▶ **Assignment**: For this task, retype the records below exactly.

▶ **Input**:
========
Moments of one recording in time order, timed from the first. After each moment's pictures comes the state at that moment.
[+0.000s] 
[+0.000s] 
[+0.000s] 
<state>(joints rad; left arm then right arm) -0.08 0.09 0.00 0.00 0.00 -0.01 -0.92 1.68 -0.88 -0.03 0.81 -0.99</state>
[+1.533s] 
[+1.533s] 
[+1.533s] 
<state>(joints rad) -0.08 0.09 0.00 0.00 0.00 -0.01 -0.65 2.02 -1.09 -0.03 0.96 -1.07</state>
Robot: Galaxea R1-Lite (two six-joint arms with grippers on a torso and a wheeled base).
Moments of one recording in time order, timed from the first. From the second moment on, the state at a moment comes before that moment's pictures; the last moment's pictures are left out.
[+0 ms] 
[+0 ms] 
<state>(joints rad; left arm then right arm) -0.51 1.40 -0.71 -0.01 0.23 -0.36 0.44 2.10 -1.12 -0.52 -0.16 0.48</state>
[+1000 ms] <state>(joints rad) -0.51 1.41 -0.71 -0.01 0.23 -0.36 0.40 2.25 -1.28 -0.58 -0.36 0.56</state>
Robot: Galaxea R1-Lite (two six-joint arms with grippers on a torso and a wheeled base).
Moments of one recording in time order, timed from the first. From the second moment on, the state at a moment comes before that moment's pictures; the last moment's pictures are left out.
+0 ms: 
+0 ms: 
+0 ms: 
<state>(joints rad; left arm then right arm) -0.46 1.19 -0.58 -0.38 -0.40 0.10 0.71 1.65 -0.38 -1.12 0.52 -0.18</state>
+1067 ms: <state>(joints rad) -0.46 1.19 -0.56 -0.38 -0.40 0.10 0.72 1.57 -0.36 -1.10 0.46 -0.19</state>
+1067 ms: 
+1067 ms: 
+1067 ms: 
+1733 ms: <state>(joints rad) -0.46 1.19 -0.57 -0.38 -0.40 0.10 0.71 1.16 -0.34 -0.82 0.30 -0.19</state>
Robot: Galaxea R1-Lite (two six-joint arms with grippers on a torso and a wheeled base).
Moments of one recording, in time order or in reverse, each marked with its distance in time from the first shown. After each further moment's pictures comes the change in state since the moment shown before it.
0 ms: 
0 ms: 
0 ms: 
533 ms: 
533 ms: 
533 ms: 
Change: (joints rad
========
▶ **Output of the exercise**:
Moments of one recording in time order, timed from the first. After each moment's pictures comes the state at that moment.
[+0.000s] 
[+0.000s] 
[+0.000s] 
<state>(joints rad; left arm then right arm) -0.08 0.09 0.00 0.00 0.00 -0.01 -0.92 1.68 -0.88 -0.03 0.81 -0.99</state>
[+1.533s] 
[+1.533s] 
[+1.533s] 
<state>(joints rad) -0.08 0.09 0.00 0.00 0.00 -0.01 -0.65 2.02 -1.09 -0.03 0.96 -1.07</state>
Robot: Galaxea R1-Lite (two six-joint arms with grippers on a torso and a wheeled base).
Moments of one recording in time order, timed from the first. From the second moment on, the state at a moment comes before that moment's pictures; the last moment's pictures are left out.
[+0 ms] 
[+0 ms] 
<state>(joints rad; left arm then right arm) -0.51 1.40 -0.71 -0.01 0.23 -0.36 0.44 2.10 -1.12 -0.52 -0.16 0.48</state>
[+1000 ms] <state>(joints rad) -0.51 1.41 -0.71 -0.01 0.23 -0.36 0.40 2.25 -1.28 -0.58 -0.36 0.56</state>
Robot: Galaxea R1-Lite (two six-joint arms with grippers on a torso and a wheeled base).
Moments of one recording in time order, timed from the first. From the second moment on, the state at a moment comes before that moment's pictures; the last moment's pictures are left out.
+0 ms: 
+0 ms: 
+0 ms: 
<state>(joints rad; left arm then right arm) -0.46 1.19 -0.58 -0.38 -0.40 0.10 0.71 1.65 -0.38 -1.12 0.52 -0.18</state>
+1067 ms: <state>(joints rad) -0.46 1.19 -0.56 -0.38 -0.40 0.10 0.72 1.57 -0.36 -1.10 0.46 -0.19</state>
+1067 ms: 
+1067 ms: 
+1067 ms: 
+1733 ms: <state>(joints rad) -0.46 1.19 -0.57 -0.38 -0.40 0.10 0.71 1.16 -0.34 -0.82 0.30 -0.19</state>
Robot: Galaxea R1-Lite (two six-joint arms with grippers on a torso and a wheeled base).
Moments of one recording, in time order or in reverse, each marked with its distance in time from the first shown. After each further moment's pictures comes the change in state since the moment shown before it.
0 ms: 
0 ms: 
0 ms: 
533 ms: 
533 ms: 
533 ms: 
Change: (joints rad

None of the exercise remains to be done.